Section 213(a) allows a deduction for unreimbursed medical expenses paid by a taxpayer for medical care for the taxpayer’s dependent, as defined in section 152. Section 152(a), in relevant part, includes a taxpayer’s mother in the definition of “dependent” if the taxpayer provided more than half of the mother’s support during the taxable year. What is critical in this case is section 152(b)(3), which excludes from the definition of dependent “any individual who is not a citizen or national of the United States unless such individual is a resident of the United States or of a country contiguous to the United States.” During the taxable year in issue, petitioner’s mother was neither a citizen or national of the United States, nor a resident of the United States or country contiguous to the United States. Therefore, petitioner’s mother is excluded from the definition of “dependent” under section 152(b)(3). Unfortunately for petitioner, she may not deduct the medical expenses she so generously paid on behalf of her mother.
We now turn to the remaining claimed Schedule A deductions for taxes, contributions, and miscellaneous expenses. Deductions are strictly a matter of legislative grace. INDOPCO, Inc. v.
Commissioner, 503 U.S. 79, 84 (1992); New Colonial Ice Co. v.
Helvering, 292 U.S. 435, 440 (1934). Taxpayers must substantiate any deductions claimed. Hradesky v. Commissioner, 65 T.C. 87, 89-90 (1975), affd. per curiam 540 F.2d 821 (5th Cir. 1976).
Taxpayers must maintain sufficient records to establish the amount of claimed deductions. Sec. 6001; sec. 1.6001-1(a), Income Tax Regs. Section 7491 is inapplicable because petitioner has not complied with the requisite substantiation requirements.
Sec. 7491(a)(2)(A).
When a taxpayer fails to keep records, but a court is convinced that deductible expenditures were made, the court “should make as close an approximation as it can, bearing heavily if it chooses upon the taxpayer whose inexactitude is of his own making.” Cohan v. Commissioner, 39 F.2d 540, 544 (2d Cir. 1930).

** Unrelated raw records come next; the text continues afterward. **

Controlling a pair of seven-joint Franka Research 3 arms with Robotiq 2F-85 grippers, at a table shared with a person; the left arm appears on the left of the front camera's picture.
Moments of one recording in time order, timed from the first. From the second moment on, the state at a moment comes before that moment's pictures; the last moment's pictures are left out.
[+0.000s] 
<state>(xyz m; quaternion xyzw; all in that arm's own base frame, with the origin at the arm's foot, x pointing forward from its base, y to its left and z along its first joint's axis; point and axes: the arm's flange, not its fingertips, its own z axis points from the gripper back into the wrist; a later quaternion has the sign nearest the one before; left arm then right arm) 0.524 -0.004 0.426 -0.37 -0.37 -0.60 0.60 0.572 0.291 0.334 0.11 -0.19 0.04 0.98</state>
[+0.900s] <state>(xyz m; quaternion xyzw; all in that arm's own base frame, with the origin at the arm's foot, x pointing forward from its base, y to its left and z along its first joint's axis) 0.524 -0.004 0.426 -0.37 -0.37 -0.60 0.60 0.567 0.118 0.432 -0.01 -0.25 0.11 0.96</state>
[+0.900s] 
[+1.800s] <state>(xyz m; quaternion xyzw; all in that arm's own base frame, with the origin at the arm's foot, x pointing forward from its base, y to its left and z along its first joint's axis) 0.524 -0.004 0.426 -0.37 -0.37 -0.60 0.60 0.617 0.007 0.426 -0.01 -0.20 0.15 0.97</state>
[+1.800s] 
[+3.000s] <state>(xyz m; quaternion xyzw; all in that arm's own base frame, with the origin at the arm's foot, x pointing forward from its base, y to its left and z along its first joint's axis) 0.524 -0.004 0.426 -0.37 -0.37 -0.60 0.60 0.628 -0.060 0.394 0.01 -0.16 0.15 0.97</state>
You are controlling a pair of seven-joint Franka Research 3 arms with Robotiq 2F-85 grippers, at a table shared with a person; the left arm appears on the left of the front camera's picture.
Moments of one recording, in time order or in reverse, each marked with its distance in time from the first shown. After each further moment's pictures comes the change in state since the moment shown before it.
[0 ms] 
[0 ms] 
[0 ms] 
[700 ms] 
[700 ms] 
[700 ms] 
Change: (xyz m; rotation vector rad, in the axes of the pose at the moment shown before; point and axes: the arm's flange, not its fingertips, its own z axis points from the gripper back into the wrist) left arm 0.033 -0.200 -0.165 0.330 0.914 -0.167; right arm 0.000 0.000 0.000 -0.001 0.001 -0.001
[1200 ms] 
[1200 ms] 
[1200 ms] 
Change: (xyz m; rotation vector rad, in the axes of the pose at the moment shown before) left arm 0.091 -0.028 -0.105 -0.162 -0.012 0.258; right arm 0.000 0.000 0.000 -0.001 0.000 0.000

We cannot estimate deductible expenses, however, unless the taxpayer presents evidence sufficient to provide some basis upon which estimates may be made. Vanicek v. Commissioner, 85 T.C.
731, 743 (1985).
Petitioner claimed a deduction in the amount of $1,738.86 for taxes paid during 1999. Respondent conceded the deduction claimed for State tax withheld in the amount of $238.86, as substantiated by petitioner’s Forms W-2, Wage and Tax Statement, attached to her 1999 tax return. This amount does not affect petitioner’s tax because the standard deduction of $6,350 allowed by respondent is of more benefit to petitioner than claiming this itemized deduction. With regard to the remaining deductions claimed for personal property taxes in the amount of $1,050, and other taxes in the amount of $450, petitioner offered no evidence to substantiate these expenses. Respondent’s disallowance of these two deductions is sustained.
Petitioner claimed a charitable deduction in the amount of $2,690, for payments made to “needy people [and] displaced people”. These payments were made to individuals and do not qualify as charitable contributions. Sec. 170(a) and (c). Thus, these amounts are nondeductible.

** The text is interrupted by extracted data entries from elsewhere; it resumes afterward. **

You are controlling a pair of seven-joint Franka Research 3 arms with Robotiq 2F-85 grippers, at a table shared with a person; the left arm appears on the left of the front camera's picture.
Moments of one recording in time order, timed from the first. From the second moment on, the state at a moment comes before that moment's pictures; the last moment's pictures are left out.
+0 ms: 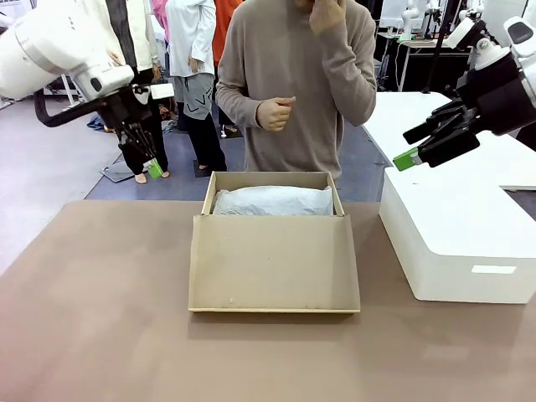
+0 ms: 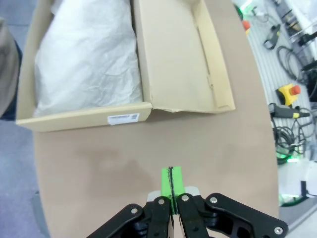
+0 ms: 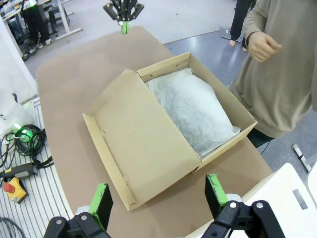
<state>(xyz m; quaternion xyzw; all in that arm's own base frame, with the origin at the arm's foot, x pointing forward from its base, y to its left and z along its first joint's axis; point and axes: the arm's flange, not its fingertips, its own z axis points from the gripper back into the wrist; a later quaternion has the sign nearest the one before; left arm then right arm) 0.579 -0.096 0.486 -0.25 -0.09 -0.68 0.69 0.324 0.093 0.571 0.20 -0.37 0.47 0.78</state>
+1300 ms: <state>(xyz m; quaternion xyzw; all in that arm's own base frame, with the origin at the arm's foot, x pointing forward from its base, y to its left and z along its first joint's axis) 0.574 -0.100 0.441 -0.29 -0.08 -0.67 0.68 0.324 0.093 0.571 0.20 -0.37 0.47 0.78</state>
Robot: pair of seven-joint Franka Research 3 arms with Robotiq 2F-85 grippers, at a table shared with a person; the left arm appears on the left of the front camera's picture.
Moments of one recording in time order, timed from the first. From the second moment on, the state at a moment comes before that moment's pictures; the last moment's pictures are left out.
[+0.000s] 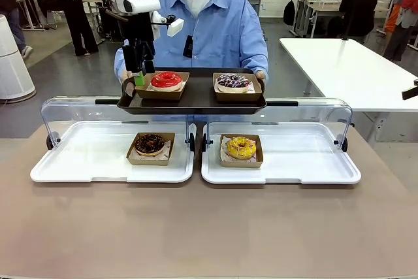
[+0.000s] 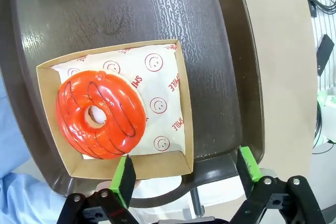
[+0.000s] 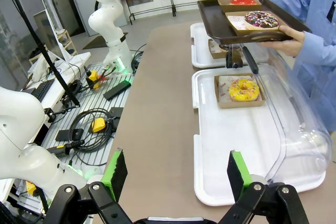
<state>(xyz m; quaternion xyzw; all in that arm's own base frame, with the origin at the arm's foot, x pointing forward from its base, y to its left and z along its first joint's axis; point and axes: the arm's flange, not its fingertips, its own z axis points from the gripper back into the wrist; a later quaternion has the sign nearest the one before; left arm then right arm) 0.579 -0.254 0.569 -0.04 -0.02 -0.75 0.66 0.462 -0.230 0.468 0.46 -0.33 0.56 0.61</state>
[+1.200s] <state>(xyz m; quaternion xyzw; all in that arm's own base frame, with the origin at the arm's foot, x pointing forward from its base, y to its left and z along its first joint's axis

Petitioner also claimed a deduction for miscellaneous expenses in the net amount of $1,297. Petitioner offered no evidence to substantiate these claimed deductions. Respondent’s determination is sustained.
While we respect petitioner’s generosity toward her mother and others in need, the Schedule A deductions claimed on her 1999 tax return were either unsubstantiated or nondeductible expenses.
We have no choice but to sustain respondent’s determination.
Reviewed and adopted as the report of the Small Tax Case Division.
Decision will be entered for respondent.